> _Problem details_:
For each line of the data below that holds "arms", copy the line.

START Input records

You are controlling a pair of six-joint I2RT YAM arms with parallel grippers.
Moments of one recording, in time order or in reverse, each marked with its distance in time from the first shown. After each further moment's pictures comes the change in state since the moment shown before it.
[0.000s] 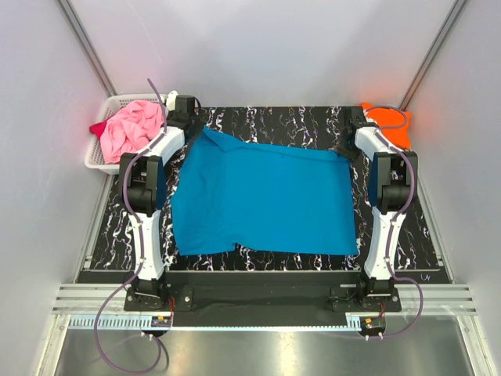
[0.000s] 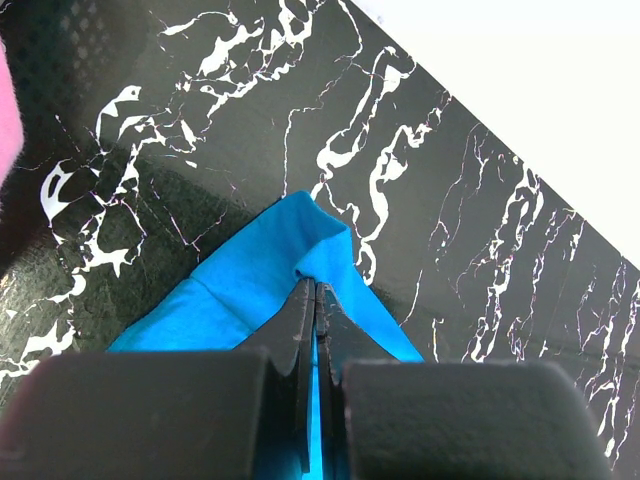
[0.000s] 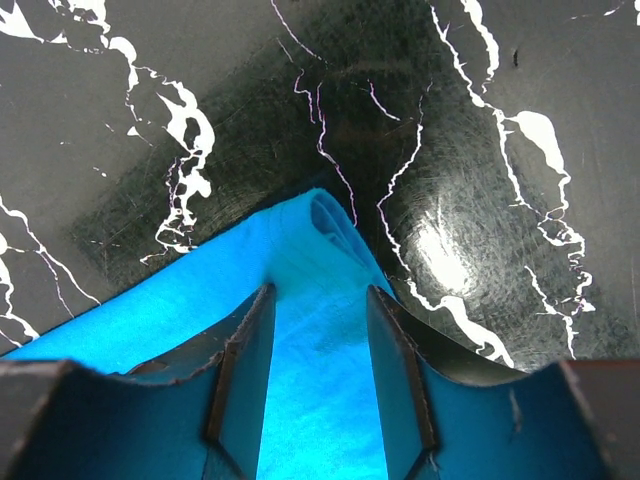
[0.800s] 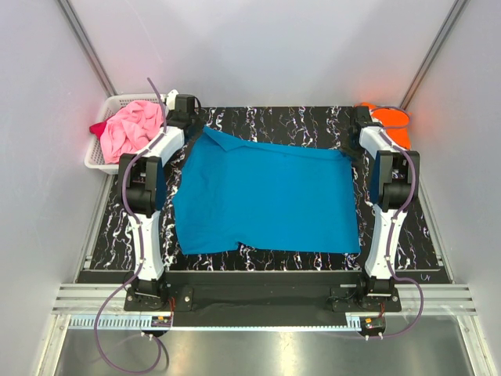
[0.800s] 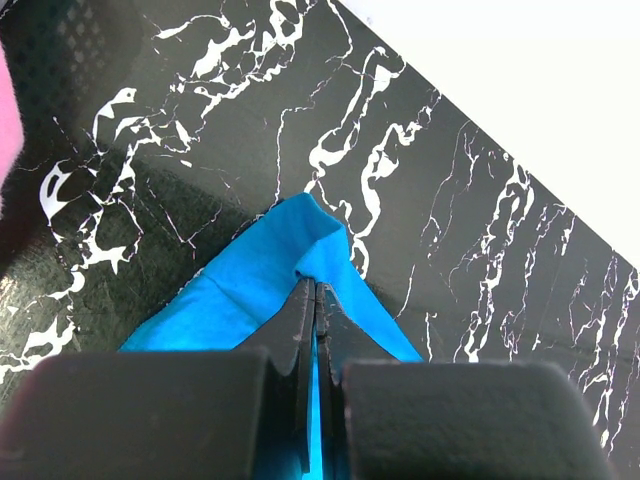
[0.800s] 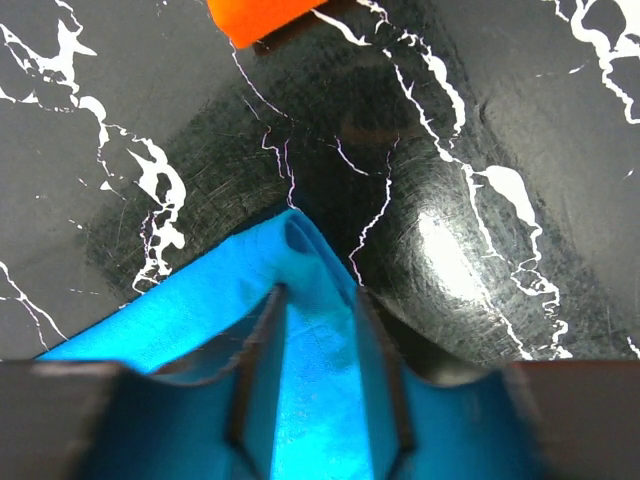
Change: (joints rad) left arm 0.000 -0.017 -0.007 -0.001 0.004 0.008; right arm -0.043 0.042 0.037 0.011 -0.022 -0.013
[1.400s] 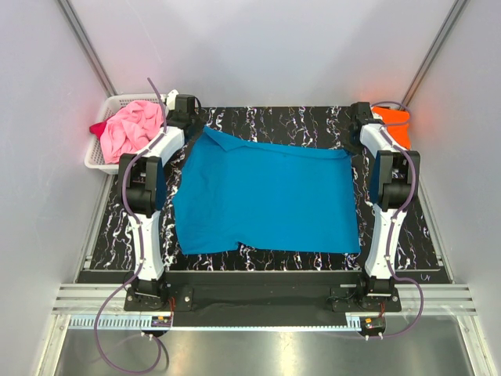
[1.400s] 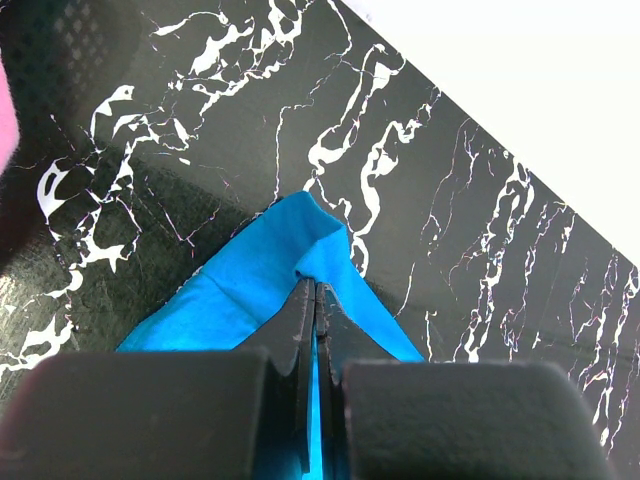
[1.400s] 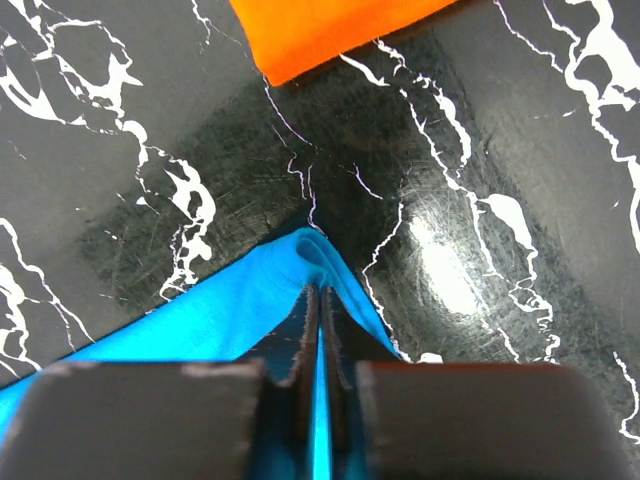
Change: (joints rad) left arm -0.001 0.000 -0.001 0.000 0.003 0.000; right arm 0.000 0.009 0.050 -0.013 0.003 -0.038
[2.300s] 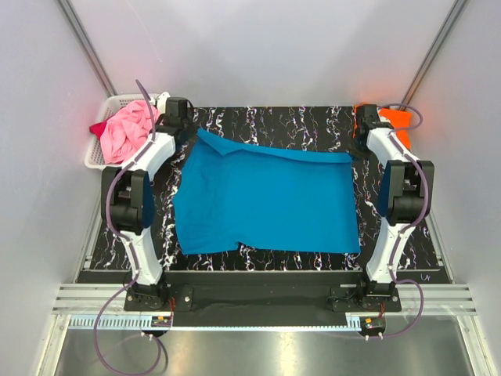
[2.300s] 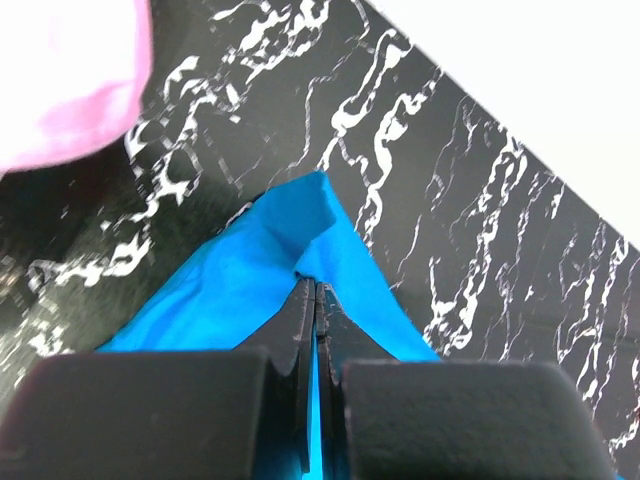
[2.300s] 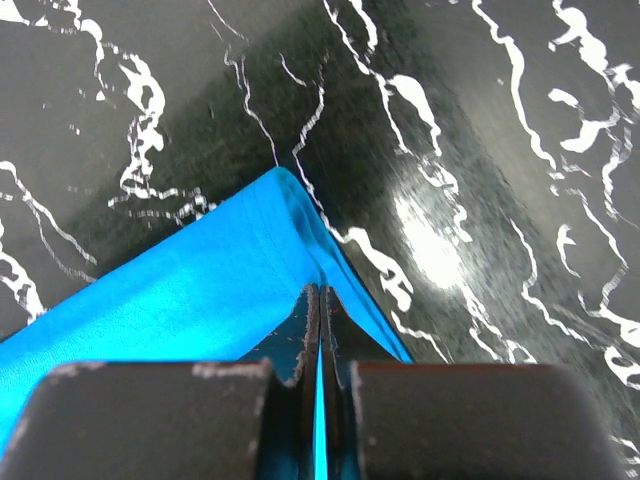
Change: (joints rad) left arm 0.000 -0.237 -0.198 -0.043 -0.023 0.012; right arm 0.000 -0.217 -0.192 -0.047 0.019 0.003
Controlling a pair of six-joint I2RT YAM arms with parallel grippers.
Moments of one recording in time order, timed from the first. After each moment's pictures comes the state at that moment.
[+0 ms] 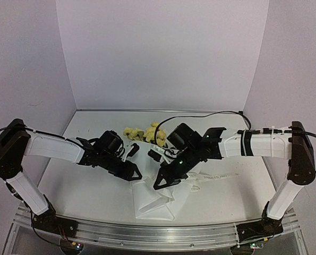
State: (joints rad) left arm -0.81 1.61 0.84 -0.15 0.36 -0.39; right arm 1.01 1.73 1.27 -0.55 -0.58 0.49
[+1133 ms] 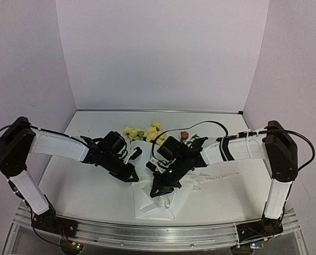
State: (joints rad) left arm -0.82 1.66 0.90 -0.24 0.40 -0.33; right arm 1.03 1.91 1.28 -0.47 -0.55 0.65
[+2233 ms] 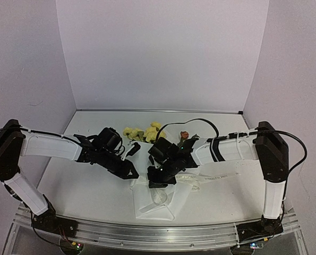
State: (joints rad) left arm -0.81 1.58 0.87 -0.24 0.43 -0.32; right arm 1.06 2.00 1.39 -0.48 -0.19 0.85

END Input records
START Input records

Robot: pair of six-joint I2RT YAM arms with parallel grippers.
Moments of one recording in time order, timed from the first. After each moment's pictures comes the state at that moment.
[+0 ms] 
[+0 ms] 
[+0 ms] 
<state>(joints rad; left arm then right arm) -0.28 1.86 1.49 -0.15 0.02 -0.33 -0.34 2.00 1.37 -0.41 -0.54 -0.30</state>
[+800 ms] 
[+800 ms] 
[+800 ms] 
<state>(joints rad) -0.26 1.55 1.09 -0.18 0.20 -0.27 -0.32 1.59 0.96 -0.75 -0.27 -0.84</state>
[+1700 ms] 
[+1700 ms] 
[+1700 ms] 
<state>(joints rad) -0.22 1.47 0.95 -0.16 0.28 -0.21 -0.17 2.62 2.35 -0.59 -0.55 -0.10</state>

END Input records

> _Answer to the exercise_:
You are controlling a pair of six-joint I2RT YAM arms with parallel grippers.
Controlling a pair of six-joint I2RT YAM arms with parallel grippers.
Robot: pair of six-joint I2RT YAM arms with parallel grippers.

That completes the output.